**EXERCISE**
Write out word for word the lines from the one holding "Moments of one" through the end of the data, and only those lines. Pictures stay out.
=== Begin Enclosure ===
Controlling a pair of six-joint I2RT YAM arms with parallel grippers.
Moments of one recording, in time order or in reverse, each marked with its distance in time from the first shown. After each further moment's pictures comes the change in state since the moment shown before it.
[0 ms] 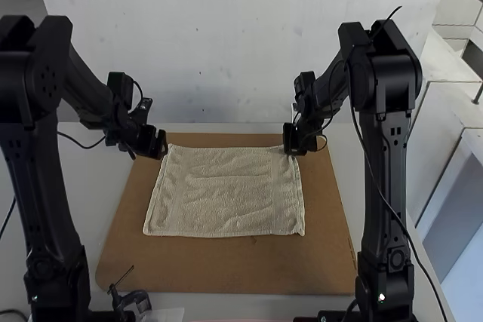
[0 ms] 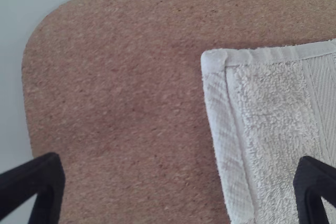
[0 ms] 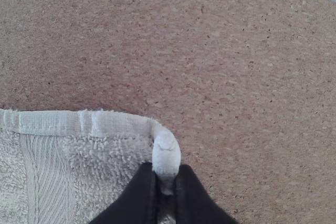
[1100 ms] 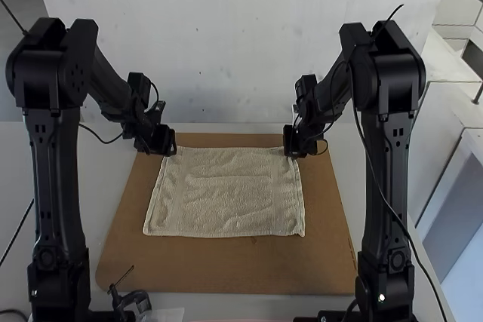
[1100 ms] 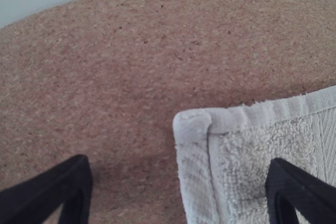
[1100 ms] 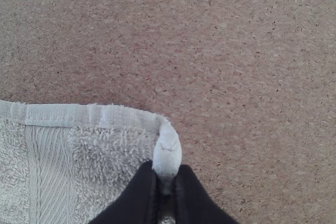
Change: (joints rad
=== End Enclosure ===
**WORKED SOLUTION**
Moments of one recording, in time order or in reverse, each marked with its distance in time from the first shown. After each further moment's pictures comes the change in state since the moment shown before it.
[0 ms] 
[0 ms] 
[0 ms] 
[1100 ms] 
[1100 ms] 
[1100 ms] 
Change: (joints rad

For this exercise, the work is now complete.